_Problem description_
In duplicating the lines below, keep every word unchanged and drop the pictures.

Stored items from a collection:
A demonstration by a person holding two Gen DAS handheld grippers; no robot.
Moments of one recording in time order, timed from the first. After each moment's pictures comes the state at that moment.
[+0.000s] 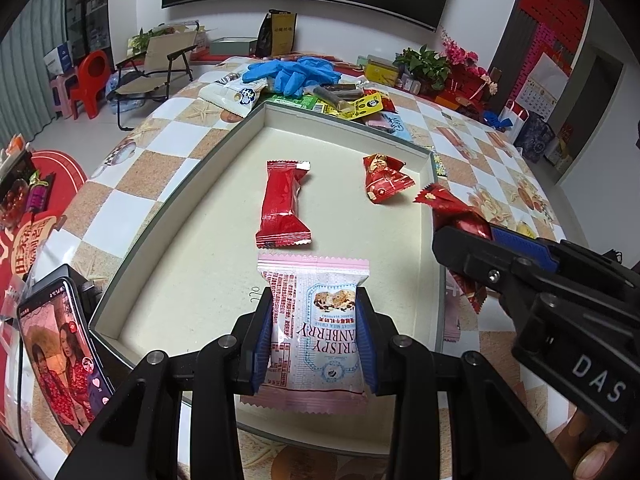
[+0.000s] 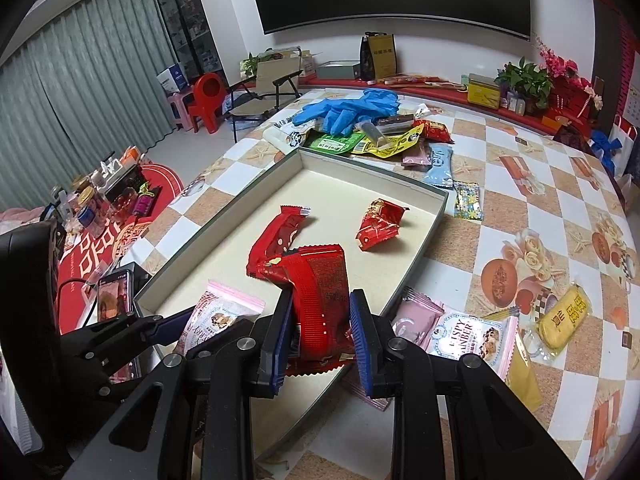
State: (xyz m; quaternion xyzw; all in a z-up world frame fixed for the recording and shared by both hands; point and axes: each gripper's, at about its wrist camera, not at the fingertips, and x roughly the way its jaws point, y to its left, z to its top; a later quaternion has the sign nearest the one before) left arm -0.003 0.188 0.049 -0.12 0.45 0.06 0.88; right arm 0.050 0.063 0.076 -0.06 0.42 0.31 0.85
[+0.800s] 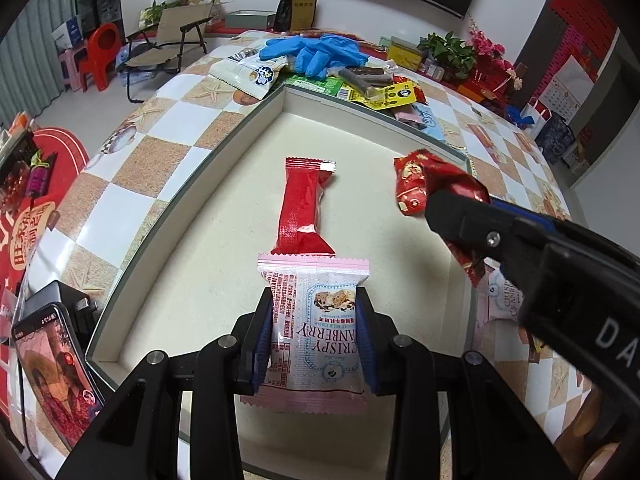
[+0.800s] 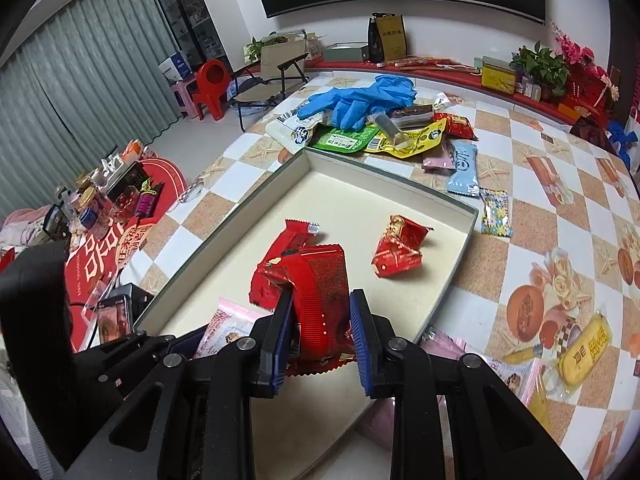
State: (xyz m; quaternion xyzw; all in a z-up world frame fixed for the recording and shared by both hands) left arm 0.032 0.210 0.042 -0.15 0.49 0.09 0.85; right arm 0.092 0.093 0.076 -0.05 0.46 0.33 0.82
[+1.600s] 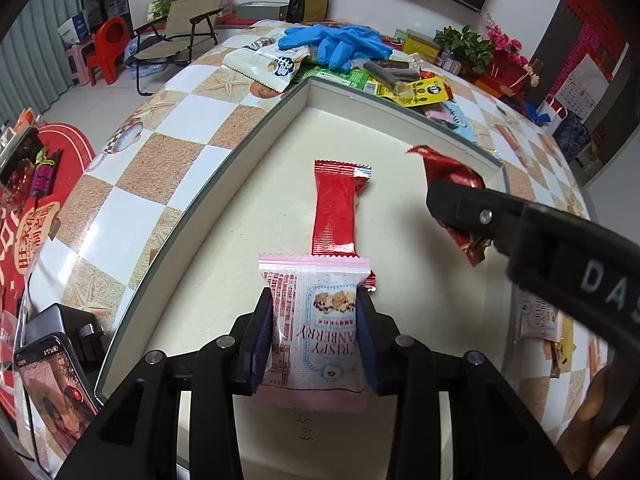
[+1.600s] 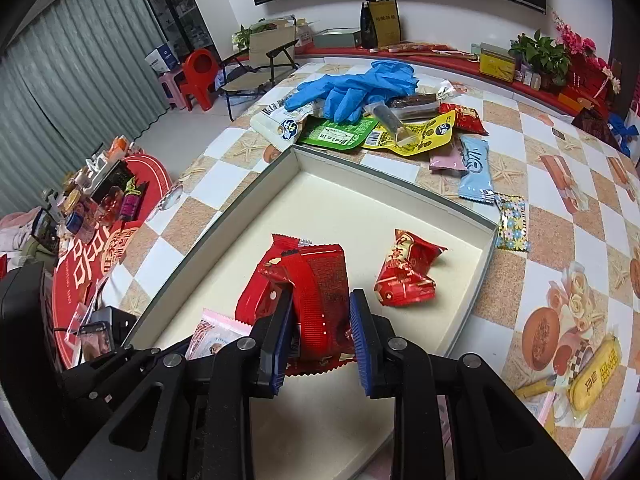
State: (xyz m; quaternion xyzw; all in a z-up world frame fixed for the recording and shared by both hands) left arm 0.048 0.228 0.028 -0.14 0.51 0.11 0.84; right arm 0.125 0.118 0.060 -0.05 0.49 0.31 0.82
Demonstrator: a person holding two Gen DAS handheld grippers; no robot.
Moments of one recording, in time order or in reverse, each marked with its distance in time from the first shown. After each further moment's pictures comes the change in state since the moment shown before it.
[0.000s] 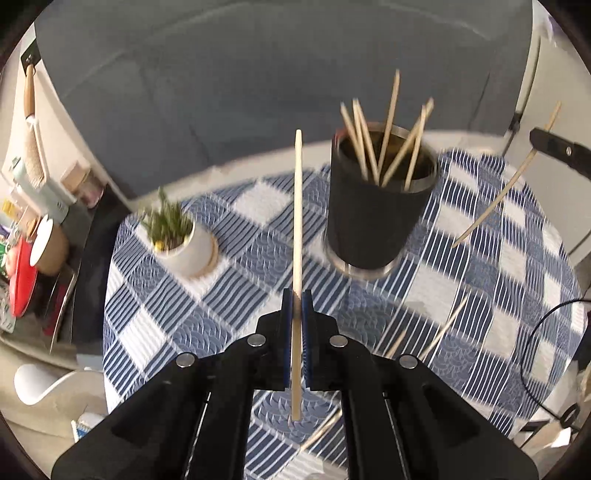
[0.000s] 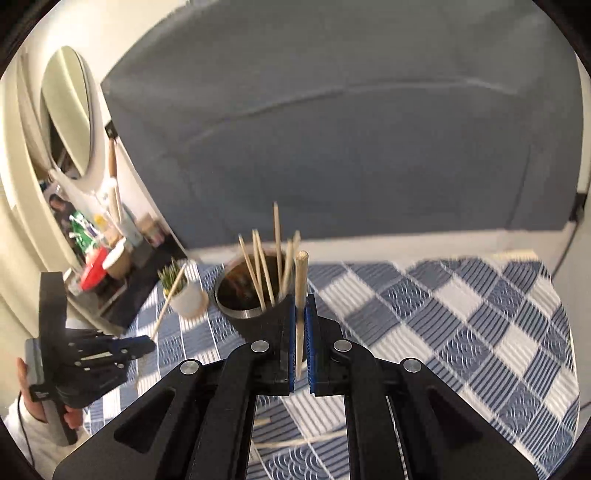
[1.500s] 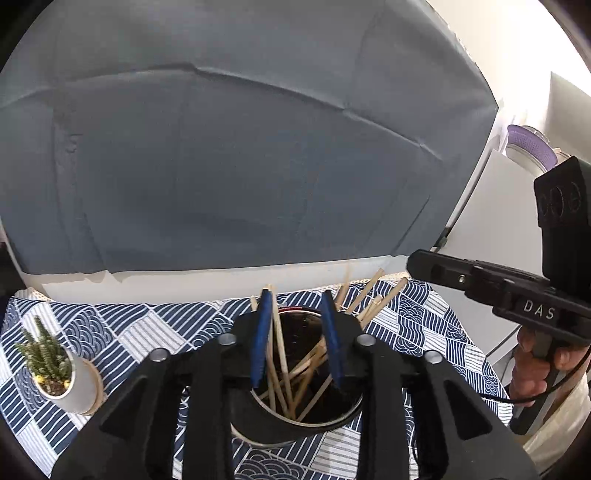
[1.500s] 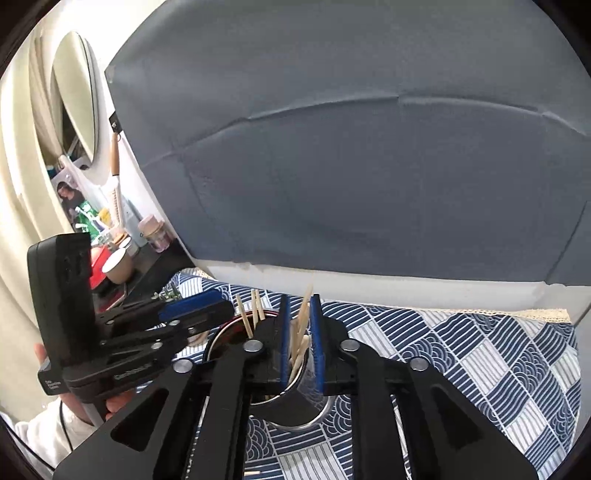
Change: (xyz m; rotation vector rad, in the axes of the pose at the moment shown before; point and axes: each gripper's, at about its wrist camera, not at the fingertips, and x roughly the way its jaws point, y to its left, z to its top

_Written solution_
A demonstration by a person holding two Gen DAS handheld grippers; no robot.
Moments of one recording in time order, timed from the first. After each moment's pictures comes the state at that moment.
[+0.000s] 
[+0.000s] 
State: (xyz m; quaternion xyzw; all in a z-up world frame fixed for the recording and shared by both hands; point and axes: each gripper's, at about its wrist camera, not at the fingertips, and x roughly the way its jaws point, y to its left, z to its top; a later quaternion has the sign nearest the one before) left arm -0.003 0.188 0.049 -0.12 0.45 0.06 0.88; right arm 0.050 0.063 0.076 -0.06 0.42 0.31 0.85
[+0.800s] 
[+0.800s] 
State: (xyz m; quaternion xyzw; all in a z-up world frame fixed for the recording and shared by both hands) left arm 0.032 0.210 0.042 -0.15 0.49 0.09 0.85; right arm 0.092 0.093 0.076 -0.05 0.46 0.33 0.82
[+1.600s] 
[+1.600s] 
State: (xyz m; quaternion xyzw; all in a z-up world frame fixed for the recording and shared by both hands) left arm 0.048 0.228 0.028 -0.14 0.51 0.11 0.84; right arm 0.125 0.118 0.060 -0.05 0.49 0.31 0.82
Demonstrator: a person holding two Gen DAS handheld grippers; no robot.
Moments of one recording, in time order or in reverse, each marked with its distance in time from the first shown. After each further moment's pictures comes the change in state since the moment shown before it.
[0.000s] 
[0.000s] 
[1.500s] 
[1.500s] 
Change: (xyz m; rotation vector rad, in the axes of the pose at the moment shown before; point and axes: each gripper's, at about its wrist camera, not at the fingertips, and x roughly the way its jaws point, y to its left, z to its top

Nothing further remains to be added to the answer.